WHAT YOU SHOULD DO —
Your answer should be the data below, reproduced with nothing changed.

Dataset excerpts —
=== Section Start ===

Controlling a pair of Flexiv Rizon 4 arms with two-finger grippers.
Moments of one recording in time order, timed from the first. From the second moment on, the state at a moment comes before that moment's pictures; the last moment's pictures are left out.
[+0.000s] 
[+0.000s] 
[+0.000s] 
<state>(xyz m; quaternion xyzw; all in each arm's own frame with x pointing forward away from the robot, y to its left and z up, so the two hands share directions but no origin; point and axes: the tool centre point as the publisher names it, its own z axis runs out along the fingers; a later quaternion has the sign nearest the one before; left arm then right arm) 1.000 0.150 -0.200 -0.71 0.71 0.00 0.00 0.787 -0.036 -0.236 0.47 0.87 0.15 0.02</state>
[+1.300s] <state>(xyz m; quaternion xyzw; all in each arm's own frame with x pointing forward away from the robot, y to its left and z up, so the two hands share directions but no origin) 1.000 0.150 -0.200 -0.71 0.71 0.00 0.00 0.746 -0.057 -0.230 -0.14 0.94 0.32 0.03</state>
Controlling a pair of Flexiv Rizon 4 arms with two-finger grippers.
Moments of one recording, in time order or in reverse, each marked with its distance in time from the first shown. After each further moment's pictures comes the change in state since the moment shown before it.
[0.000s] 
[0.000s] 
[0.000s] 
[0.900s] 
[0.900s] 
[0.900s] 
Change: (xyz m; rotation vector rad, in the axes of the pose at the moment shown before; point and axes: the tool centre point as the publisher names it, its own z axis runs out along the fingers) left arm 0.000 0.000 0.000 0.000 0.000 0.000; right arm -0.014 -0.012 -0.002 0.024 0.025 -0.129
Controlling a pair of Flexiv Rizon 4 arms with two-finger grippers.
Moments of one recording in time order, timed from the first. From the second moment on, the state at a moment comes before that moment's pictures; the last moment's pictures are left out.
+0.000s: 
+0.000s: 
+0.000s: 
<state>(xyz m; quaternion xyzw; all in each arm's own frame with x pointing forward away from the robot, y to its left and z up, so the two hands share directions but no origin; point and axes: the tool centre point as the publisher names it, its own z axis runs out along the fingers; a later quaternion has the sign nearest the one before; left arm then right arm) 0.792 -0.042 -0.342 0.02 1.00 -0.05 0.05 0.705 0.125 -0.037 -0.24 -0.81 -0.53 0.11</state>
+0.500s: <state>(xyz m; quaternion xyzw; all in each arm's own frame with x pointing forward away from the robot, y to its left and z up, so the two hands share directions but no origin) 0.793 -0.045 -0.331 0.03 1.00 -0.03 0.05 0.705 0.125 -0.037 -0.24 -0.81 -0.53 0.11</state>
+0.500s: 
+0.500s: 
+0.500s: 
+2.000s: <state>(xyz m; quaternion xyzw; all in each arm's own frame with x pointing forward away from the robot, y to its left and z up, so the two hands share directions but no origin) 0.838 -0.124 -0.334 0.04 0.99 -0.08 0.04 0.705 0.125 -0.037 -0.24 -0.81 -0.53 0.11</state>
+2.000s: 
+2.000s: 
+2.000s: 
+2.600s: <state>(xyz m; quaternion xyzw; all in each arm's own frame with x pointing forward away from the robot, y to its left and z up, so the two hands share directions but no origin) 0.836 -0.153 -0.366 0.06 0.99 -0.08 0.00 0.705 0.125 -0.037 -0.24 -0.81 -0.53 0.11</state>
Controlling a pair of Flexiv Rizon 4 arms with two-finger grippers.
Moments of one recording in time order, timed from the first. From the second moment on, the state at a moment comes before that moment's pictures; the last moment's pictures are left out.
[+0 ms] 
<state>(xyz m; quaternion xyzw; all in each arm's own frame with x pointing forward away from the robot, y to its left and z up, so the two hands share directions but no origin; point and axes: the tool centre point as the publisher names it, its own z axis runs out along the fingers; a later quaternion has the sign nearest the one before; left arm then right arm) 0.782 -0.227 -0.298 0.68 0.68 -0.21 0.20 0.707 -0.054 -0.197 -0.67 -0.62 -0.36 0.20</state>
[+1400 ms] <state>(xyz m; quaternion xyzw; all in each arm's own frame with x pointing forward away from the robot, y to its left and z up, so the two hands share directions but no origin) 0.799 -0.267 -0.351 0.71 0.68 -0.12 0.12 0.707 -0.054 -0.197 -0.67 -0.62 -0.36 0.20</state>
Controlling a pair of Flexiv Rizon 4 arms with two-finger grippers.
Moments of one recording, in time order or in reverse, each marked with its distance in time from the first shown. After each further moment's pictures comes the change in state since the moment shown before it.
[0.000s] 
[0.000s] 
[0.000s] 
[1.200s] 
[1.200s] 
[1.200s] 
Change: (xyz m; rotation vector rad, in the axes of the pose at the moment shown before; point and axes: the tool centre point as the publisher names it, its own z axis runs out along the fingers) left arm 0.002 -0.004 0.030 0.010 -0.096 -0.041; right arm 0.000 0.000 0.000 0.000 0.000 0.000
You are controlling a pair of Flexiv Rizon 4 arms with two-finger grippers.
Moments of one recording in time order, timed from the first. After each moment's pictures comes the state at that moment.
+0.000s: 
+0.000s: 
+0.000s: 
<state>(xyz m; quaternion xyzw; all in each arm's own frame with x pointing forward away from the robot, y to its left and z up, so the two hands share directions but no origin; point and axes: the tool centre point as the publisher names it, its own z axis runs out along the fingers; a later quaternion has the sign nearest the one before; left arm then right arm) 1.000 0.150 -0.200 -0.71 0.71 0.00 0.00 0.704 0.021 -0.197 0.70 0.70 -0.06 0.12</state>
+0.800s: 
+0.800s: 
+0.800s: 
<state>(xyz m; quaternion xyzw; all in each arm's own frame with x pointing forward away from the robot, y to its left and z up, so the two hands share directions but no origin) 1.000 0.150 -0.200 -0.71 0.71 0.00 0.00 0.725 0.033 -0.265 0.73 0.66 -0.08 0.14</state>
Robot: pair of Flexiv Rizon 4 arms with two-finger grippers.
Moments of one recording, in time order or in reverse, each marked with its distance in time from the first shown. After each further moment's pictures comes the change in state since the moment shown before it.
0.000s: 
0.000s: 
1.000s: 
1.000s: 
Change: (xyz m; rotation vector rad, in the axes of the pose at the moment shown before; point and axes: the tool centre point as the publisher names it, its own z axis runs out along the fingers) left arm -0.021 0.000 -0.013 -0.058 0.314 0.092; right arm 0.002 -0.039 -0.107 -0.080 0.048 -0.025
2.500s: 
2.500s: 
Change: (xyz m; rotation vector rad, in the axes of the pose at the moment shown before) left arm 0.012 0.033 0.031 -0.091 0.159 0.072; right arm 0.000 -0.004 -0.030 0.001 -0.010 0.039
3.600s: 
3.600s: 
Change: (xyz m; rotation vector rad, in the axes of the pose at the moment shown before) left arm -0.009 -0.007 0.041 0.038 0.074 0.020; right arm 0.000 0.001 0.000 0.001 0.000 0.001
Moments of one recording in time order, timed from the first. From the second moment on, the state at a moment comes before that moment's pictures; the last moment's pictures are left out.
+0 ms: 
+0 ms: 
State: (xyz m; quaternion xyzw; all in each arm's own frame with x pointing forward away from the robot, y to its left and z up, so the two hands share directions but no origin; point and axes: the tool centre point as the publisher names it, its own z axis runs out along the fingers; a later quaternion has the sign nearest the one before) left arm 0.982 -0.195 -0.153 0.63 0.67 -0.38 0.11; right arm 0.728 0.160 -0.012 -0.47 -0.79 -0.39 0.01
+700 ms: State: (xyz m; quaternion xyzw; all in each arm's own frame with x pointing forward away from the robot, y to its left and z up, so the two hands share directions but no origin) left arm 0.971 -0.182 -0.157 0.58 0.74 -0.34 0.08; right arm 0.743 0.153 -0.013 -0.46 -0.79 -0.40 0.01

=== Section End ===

FINISHED TASK —
Controlling a pair of Flexiv Rizon 4 arms with two-finger grippers.
Moments of one recording in time order, timed from the first. From the second moment on, the state at a moment comes before that moment's pictures; the last moment's pictures are left out.
[+0.000s] 
[+0.000s] 
[+0.000s] 
<state>(xyz m; quaternion xyzw; all in each arm's own frame with x pointing forward away from the robot, y to its left and z up, so the two hands share directions but no origin; point and axes: the tool centre point as the publisher names it, its own z axis runs out along the fingers; a later quaternion has the sign nearest the one before; left arm then right arm) 1.000 0.150 -0.200 -0.71 0.71 0.00 0.00 0.787 -0.036 -0.236 0.47 0.87 0.15 0.02</state>
[+1.300s] <state>(xyz m; quaternion xyzw; all in each arm's own frame with x pointing forward away from the robot, y to its left and z up, so the two hands share directions but no origin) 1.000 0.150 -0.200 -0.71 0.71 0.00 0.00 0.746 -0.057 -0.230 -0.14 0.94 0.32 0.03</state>
Controlling a pair of Flexiv Rizon 4 arms with two-finger grippers.
Moments of one recording, in time order or in reverse, each marked with its distance in time from the first shown. After each further moment's pictures comes the change in state since the moment shown before it.
[0.000s] 
[0.000s] 
[0.000s] 
[0.900s] 
[0.900s] 
[0.900s] 
Change: (xyz m; rotation vector rad, in the axes of the pose at the moment shown before; point and axes: the tool centre point as the publisher names it, its own z axis runs out along the fingers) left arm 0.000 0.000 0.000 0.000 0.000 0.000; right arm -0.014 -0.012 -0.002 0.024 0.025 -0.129
Controlling a pair of Flexiv Rizon 4 arms with two-finger grippers.
Moments of one recording in time order, timed from the first. From the second moment on, the state at a moment comes before that moment's pictures; the last moment's pictures are left out.
+0.000s: 
+0.000s: 
+0.000s: 
<state>(xyz m; quaternion xyzw; all in each arm's own frame with x pointing forward away from the robot, y to its left and z up, so the two hands share directions but no origin; point and axes: the tool centre point as the publisher names it, its own z axis runs out along the fingers; a later quaternion has the sign nearest the one before; left arm then right arm) 0.792 -0.042 -0.342 0.02 1.00 -0.05 0.05 0.705 0.125 -0.037 -0.24 -0.81 -0.53 0.11</state>
+0.500s: <state>(xyz m; quaternion xyzw; all in each arm's own frame with x pointing forward away from the robot, y to its left and z up, so the two hands share directions but no origin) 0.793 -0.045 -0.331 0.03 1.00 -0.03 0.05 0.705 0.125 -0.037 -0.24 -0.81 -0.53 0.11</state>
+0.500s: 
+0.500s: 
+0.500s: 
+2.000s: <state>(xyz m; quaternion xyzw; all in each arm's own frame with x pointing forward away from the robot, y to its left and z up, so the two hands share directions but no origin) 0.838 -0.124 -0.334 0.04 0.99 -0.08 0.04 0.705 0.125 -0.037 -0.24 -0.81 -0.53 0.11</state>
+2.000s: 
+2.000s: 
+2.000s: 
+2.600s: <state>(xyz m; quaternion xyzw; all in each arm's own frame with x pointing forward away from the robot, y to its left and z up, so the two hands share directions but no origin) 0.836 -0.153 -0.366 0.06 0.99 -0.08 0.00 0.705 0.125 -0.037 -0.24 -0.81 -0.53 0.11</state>
Controlling a pair of Flexiv Rizon 4 arms with two-finger grippers.
Moments of one recording in time order, timed from the first. From the second moment on, the state at a moment comes before that moment's pictures; the last moment's pictures are left out.
[+0 ms] 
<state>(xyz m; quaternion xyzw; all in each arm's own frame with x pointing forward away from the robot, y to its left and z up, so the two hands share directions but no origin; point and axes: the tool centre point as the publisher names it, its own z axis runs out along the fingers; a later quaternion has the sign nearest the one before; left arm then right arm) 0.782 -0.227 -0.298 0.68 0.68 -0.21 0.20 0.707 -0.054 -0.197 -0.67 -0.62 -0.36 0.20</state>
[+1400 ms] <state>(xyz m; quaternion xyzw; all in each arm's own frame with x pointing forward away from the robot, y to its left and z up, so the two hands share directions but no origin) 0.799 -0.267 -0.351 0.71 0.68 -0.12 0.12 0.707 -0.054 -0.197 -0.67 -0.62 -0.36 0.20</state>
Controlling a pair of Flexiv Rizon 4 arms with two-finger grippers.
Moments of one recording, in time order or in reverse, each marked with its distance in time from the first shown. After each further moment's pictures comes the change in state since the moment shown before it.
[0.000s] 
[0.000s] 
[0.000s] 
[1.200s] 
[1.200s] 
[1.200s] 
Change: (xyz m; rotation vector rad, in the axes of the pose at the moment shown before; point and axes: the tool centre point as the publisher names it, its own z axis runs out along the fingers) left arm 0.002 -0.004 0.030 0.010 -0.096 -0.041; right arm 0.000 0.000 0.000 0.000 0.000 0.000
You are controlling a pair of Flexiv Rizon 4 arms with two-finger grippers.
Moments of one recording in time order, timed from the first. After each moment's pictures comes the state at that moment.
+0.000s: 
+0.000s: 
+0.000s: 
<state>(xyz m; quaternion xyzw; all in each arm's own frame with x pointing forward away from the robot, y to its left and z up, so the two hands share directions but no origin; point and axes: the tool centre point as the publisher names it, its own z axis runs out along the fingers; a later quaternion has the sign nearest the one before; left arm then right arm) 1.000 0.150 -0.200 -0.71 0.71 0.00 0.00 0.704 0.021 -0.197 0.70 0.70 -0.06 0.12</state>
+0.800s: 
+0.800s: 
+0.800s: 
<state>(xyz m; quaternion xyzw; all in each arm's own frame with x pointing forward away from the robot, y to its left and z up, so the two hands share directions but no origin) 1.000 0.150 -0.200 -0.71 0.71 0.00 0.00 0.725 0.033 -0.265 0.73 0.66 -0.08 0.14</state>
Robot: pair of Flexiv Rizon 4 arms with two-finger grippers.
Moments of one recording, in time order or in reverse, each marked with its distance in time from the first shown. After each further moment's pictures comes the change in state since the moment shown before it.
0.000s: 
0.000s: 
1.000s: 
1.000s: 
Change: (xyz m; rotation vector rad, in the axes of the pose at the moment shown before; point and axes: the tool centre point as the publisher names it, its own z axis runs out along the fingers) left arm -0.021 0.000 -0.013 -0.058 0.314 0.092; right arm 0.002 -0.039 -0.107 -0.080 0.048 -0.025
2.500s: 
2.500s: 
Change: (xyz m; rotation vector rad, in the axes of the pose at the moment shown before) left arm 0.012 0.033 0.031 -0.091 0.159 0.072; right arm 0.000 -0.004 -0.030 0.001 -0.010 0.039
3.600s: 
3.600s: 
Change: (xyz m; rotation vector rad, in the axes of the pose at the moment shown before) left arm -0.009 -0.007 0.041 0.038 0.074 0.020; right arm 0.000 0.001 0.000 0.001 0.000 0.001
Moments of one recording in time order, timed from the first. From the second moment on, the state at a moment comes before that moment's pictures; the last moment's pictures are left out.
+0 ms: 
+0 ms: 
State: (xyz m; quaternion xyzw; all in each arm's own frame with x pointing forward away from the robot, y to its left and z up, so the two hands share directions but no origin; point and axes: the tool centre point as the publisher names it, its own z axis runs out along the fingers; a later quaternion has the sign nearest the one before) left arm 0.982 -0.195 -0.153 0.63 0.67 -0.38 0.11; right arm 0.728 0.160 -0.012 -0.47 -0.79 -0.39 0.01
+700 ms: State: (xyz m; quaternion xyzw; all in each arm's own frame with x pointing forward away from the robot, y to its left and z up, so the two hands share directions but no origin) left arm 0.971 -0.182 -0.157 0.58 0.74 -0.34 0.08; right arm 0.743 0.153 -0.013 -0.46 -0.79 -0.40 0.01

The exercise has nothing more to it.